Type out every line below exactly as it reads.

[[ EXTRACTED MATERIAL, beginning ]]

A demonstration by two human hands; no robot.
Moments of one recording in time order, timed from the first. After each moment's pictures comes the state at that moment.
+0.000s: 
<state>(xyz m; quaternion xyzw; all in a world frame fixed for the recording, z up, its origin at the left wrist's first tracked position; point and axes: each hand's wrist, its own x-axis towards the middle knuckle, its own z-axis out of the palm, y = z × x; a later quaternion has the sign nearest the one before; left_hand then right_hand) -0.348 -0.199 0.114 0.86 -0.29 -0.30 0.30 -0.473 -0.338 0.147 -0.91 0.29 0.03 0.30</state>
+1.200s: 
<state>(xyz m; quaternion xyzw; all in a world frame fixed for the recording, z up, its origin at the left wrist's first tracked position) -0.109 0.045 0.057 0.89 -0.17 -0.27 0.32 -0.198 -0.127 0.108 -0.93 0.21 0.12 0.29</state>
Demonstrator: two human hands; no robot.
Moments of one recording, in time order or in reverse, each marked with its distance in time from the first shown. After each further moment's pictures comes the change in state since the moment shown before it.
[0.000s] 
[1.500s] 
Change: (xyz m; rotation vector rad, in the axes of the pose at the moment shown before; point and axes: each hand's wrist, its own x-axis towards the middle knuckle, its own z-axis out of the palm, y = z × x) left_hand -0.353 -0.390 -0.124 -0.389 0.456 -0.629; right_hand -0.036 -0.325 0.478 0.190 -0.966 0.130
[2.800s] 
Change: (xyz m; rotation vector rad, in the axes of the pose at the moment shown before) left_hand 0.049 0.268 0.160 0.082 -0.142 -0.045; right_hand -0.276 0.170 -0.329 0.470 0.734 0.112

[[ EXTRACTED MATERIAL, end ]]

SOLVED EXERCISE:
A demonstration by two human hands; no robot.
Moments of one recording in time order, timed from the first. After each moment's pictures comes the state at that moment.
+0.000s: 
<state>(xyz m; quaternion xyzw; all in a world frame fixed for the recording, z up, its origin at the left wrist's first tracked position; point and axes: each hand's wrist, its own x-axis towards the middle knuckle, its own z-axis out of the palm, y = z × x; a later quaternion has the sign nearest the one before; left_hand then right_hand) -0.348 -0.199 0.114 0.86 -0.29 -0.30 0.30 -0.473 -0.338 0.147 -0.91 0.29 0.03 0.30</state>
+1.200s: 
<state>(xyz m; quaternion xyzw; all in a world frame fixed for the recording, z up, its origin at the left wrist's first tracked position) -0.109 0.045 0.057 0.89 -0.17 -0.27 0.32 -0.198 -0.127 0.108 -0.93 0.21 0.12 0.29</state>
Demonstrator: two human hands; no robot.
Moments of one recording, in time order or in reverse, each marked with its distance in time from the first shown. After each further moment's pictures comes the change in state since the moment shown before it.
[0.000s] 
[1.500s] 
Change: (xyz m; rotation vector rad, in the axes of the pose at the moment shown before; point and axes: each hand's wrist, its own x-axis towards the middle knuckle, its own z-axis out of the palm, y = z × x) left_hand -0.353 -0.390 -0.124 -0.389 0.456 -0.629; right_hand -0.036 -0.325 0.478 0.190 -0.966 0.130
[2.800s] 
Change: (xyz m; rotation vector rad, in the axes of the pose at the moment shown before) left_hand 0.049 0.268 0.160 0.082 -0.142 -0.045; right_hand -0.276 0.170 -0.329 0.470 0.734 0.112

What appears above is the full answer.